Interestingly, this highlights a merit in turning a clever new statistical method into a tool for people to use: this is a great way to test said method on a wide range of different data-sets. Of course, it can be substantially more effort to develop such a tool, and it can be a bit intimidating to subject your new method to such vigorous scrutiny. But maybe this is the only way to find new methods that really are improvements over the current state of the art.

Tuesday, 12 January 2010

Science and the Internet

There are some interesting points in a recent online article by Martin Rees (president of the Royal Society and a very well-regarded astrophysicist). The article as a whole is very interesting and well worth a read, but a few ideas particularly grabbed me.
  • the Internet enables wider participation in front-line science
  • it allows new styles of research (for example, mining large publicly available data-sets)
  • scientific discoveries can now be made by 'brute force' number crunching (e.g. exhaustive computational searches), as well as the more traditional methods of experiment, insight (and I would add theoretical calculation to the list)
I would also add another point to this list.
  • the Internet gives us faster access to resources, so we can get science done more quickly. For example, literature searches are much easier and faster to do when the papers are online and can be found via Google Scholar or similar.
Science achieved so much in the 20th century, but all of the above makes me really enthused about how much (more?) we're doing right now and what we'll achieve in the next couple of decades...

Monday, 11 January 2010

Deliberate Practice

There's an excellent post on Deliberate Practice/Serious Study, over at the Study Hacks blog. I've been interested for a while now in the idea that it takes humans about 10,000 hours to become an expert at something, but this post goes more into specific detail about the hows and whys.

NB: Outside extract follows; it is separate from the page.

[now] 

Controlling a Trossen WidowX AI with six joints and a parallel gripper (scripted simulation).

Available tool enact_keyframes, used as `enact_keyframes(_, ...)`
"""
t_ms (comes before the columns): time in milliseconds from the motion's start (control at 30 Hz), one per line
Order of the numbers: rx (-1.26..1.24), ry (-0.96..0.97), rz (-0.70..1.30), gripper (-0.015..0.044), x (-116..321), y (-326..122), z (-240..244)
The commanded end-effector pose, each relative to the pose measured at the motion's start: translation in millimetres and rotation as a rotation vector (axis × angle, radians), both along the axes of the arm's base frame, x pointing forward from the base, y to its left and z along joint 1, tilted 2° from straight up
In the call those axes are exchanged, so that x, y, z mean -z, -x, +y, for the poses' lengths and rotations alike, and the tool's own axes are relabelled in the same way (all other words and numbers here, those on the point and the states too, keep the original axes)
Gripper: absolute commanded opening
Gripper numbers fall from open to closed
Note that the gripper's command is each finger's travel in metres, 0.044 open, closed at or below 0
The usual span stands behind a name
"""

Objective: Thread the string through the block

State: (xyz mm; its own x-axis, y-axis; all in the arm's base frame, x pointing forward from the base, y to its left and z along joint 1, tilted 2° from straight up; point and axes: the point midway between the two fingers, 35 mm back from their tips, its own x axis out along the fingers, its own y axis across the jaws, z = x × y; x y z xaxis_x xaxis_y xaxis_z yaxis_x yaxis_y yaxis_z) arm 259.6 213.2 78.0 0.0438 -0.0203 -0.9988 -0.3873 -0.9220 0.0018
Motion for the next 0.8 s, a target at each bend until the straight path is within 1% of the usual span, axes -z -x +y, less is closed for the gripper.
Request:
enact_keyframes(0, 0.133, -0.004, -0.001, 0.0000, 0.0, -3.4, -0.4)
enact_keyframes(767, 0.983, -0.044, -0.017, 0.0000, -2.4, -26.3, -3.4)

The key idea is a thing called "Deliberate practice", which are activities specifically designed to improve your performance at something. I was aware of this idea in a sporting context, so it's cool to discover that it's a more general psychological principle. The idea is that to improve at something, you not only need to practice, that practice has to have certain characteristics. For example, it needs to push the boundaries of what you're capable of, and it needs to provide feedback so that you know whether or not you did well in a given instance. 10,000 hours of coasting in your comfort zone won't do much for you.

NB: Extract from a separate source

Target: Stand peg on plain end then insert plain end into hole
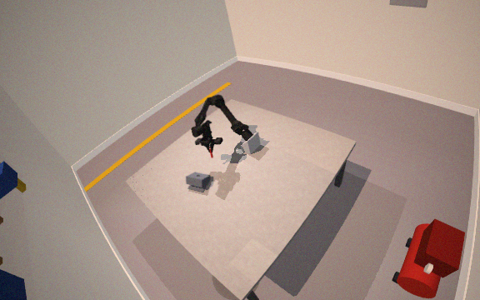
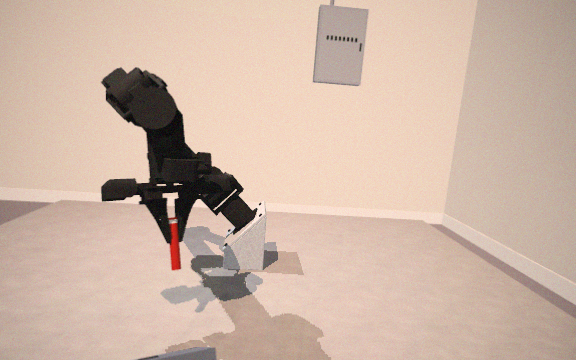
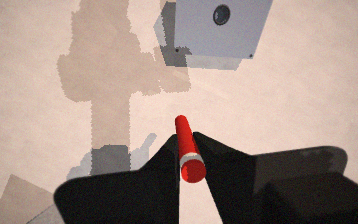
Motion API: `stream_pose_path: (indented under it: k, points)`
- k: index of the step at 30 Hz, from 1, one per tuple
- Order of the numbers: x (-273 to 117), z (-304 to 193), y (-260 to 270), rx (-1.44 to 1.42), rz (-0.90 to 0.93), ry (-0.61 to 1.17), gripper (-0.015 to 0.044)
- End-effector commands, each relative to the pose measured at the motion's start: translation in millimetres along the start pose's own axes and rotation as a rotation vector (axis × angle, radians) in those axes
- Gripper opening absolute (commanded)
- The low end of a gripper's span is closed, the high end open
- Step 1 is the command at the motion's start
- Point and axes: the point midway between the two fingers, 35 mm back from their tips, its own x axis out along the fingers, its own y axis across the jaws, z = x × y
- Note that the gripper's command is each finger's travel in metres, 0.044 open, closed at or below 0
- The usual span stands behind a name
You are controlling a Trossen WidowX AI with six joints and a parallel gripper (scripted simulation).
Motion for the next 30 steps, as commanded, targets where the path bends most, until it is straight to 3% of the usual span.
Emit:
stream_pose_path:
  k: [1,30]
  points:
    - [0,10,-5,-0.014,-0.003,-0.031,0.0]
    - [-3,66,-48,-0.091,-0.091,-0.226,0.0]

It seems to me a Very Good Thing to focus on improving how well you do your research, but I suspect that most scientific researchers don't really do this (not explicitly, anyway). Maybe they should...

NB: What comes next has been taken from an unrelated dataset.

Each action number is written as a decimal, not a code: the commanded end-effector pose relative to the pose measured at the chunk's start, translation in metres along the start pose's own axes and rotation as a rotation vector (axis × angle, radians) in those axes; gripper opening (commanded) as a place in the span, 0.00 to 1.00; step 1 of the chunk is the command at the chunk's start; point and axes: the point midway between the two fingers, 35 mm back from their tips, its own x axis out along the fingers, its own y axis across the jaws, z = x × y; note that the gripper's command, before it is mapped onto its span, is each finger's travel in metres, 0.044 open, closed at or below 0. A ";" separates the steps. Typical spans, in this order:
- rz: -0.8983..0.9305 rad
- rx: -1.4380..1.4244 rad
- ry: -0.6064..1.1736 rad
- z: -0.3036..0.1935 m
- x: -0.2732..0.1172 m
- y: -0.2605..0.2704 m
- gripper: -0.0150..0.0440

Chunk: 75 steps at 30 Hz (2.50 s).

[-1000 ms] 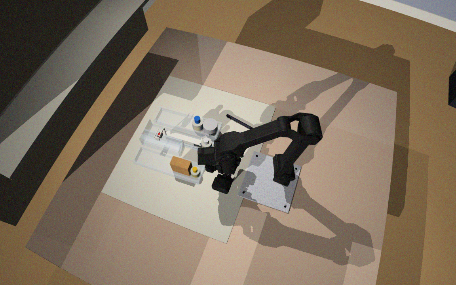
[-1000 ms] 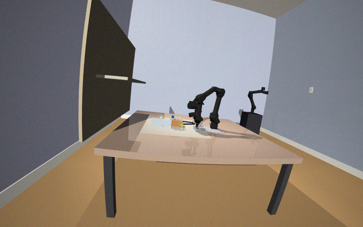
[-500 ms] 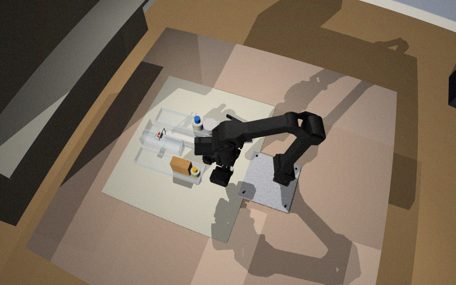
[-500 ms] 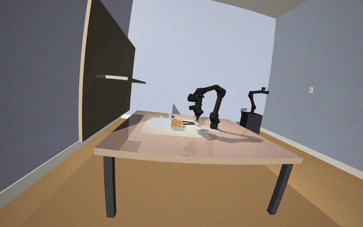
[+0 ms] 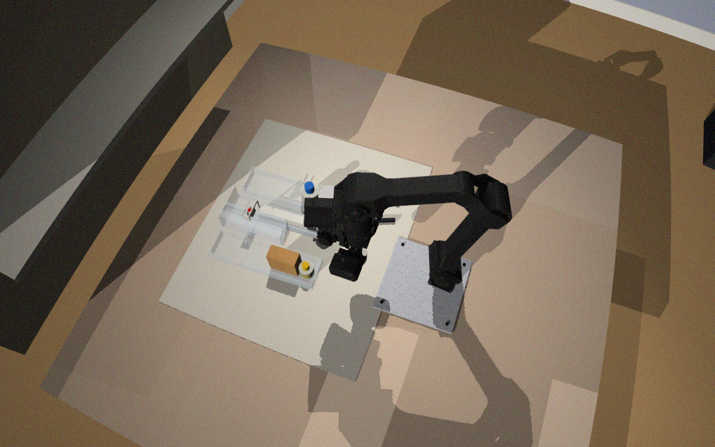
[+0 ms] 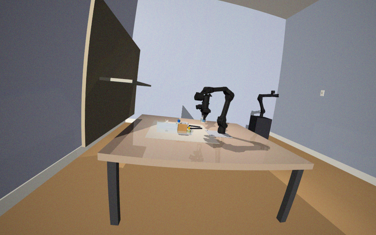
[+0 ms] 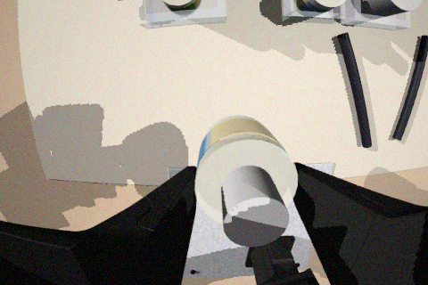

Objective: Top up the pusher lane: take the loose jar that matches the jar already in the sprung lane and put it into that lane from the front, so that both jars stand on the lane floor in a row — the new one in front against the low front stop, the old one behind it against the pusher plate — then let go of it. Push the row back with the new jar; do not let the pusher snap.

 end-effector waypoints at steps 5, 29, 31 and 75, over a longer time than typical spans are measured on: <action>-0.020 -0.019 0.009 0.029 0.015 -0.027 0.25; -0.006 -0.034 -0.005 0.075 0.053 -0.089 0.25; -0.006 -0.034 -0.005 0.075 0.059 -0.089 0.25; -0.006 -0.034 -0.006 0.090 0.069 -0.089 0.25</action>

The Study Hacks article looks well-researched and links to a range of other materials, so it's well worth a look!

Wednesday, 6 January 2010

E. W. Dijkstra's three golden rules for scientific research

Very interesting post up over at the Successful Researcher blog, based on some original text by the man himself which gives a bit more discussion about the reasoning behind them. In short:

  1. Raise your quality standards as high as you can and try to always work at the boundary of your abilities.
  2. Ideally, your work should be socially relevant and scientifically sound. If it can't be both, scientific soundness should prevail.
  3. Never tackle problems that are (or will soon be) addressed by people who are equal/better equipped than you to do so.
These all seem very good advice to me. The first one means that not only are you always producing work of the highest possible quality (that you're capable of), you're also pushing the boundaries of what you're capable of. In other words, the way to improve is to push yourself.

The second one is nicely explained in E. W. Dijkstra's original post. Scientific rigour is all-important, because if you don't have that then social relevance (or anything else) isn't going to be useful. Being scientifically sound is a foundation.

The third one is the consideration, "If I didn't work on this, would my efforts be missed". If the answer is no, then go and find something else to work on. Ideally, we should all be making contributions that we're uniquely well-suited to make.